**Activity**
Please reproduce all of the entries exactly, without omitting any.

Stored data entries:
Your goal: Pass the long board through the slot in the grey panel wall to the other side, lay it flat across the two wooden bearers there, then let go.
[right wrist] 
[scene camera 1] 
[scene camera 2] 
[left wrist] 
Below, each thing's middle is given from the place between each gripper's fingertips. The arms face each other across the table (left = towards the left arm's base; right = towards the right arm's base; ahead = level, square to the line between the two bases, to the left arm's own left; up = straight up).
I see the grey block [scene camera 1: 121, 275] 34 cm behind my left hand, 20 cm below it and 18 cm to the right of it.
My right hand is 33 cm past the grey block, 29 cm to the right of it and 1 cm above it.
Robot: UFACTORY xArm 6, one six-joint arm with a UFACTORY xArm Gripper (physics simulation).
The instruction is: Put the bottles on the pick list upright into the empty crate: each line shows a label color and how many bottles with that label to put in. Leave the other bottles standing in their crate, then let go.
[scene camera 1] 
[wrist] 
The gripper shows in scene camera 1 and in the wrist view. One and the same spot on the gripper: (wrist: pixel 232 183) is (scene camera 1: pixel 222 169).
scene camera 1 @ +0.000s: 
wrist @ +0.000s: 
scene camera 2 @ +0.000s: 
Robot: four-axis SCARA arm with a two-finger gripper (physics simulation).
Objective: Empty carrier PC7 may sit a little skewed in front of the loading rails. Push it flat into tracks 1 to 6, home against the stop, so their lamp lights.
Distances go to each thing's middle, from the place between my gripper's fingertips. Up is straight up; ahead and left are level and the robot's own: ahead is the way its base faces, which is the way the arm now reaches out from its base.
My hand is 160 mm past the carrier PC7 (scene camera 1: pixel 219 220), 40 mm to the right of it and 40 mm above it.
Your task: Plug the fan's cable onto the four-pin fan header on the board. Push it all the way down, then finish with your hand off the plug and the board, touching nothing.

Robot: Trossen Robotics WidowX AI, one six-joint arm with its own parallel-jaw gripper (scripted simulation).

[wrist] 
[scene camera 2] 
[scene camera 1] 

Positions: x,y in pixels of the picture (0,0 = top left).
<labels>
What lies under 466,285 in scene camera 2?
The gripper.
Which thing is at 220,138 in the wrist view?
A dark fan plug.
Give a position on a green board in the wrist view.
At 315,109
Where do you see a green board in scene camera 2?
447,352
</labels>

**Completed task**
Your goal: Pass the long board through the slot in the grey panel wall to the other side, lay it flat across the two wooden bearers there, then let go.
[right wrist] 
[scene camera 1] 
[scene camera 2] 
[left wrist] 
Below, each thing's middle is given from the place between each gripper's fingertips. The arms face each other across the table (left = towards the left arm's base; right = towards the right arm's base; ahead = level, square to the line between the two bases, to the left arm's own left; up = straight up).
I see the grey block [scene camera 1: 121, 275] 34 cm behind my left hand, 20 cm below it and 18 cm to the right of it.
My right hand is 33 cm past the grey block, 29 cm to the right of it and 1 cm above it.
Robot: UFACTORY xArm 6, one six-joint arm with a UFACTORY xArm Gripper (physics simulation).
The instruction is: Put the bottles on the pick list upright into the empty crate: each line shows a label color and how many bottles with that label to put in. Leave the other bottles standing in their crate, then let go.
[scene camera 1] 
[wrist] 
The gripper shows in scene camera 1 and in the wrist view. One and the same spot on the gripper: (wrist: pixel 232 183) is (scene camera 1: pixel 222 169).
scene camera 1 @ +0.000s: 
wrist @ +0.000s: 
scene camera 2 @ +0.000s: 
Robot: four-axis SCARA arm with a two-finger gripper (physics simulation).
Objective: Empty carrier PC7 may sit a little skewed in front of the loading rails. Push it flat into tracks 1 to 6, home against the stop, so their lamp lights.
Distances go to each thing's middle, from the place between my gripper's fingertips. Up is straight up; ahead and left are level and the robot's own: ahead is the way its base faces, which is the way the arm now reaches out from its base.
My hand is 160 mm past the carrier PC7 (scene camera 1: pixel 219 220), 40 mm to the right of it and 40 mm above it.
Your task: Plug the fan's cable onto the four-pin fan header on the board. Push it all the way down, then finish with your hand off the plug and the board, touching nothing.

Robot: Trossen Robotics WidowX AI, one six-joint arm with its own parallel-jaw gripper (scripted simulation).

[wrist] 
[scene camera 2] 
[scene camera 1] 

Positions: x,y in pixels of the picture (0,0 = top left).
<labels>
What lies under 466,285 in scene camera 2?
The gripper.
Which thing is at 220,138 in the wrist view?
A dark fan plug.
Give a position on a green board in the wrist view.
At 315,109
Where do you see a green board in scene camera 2?
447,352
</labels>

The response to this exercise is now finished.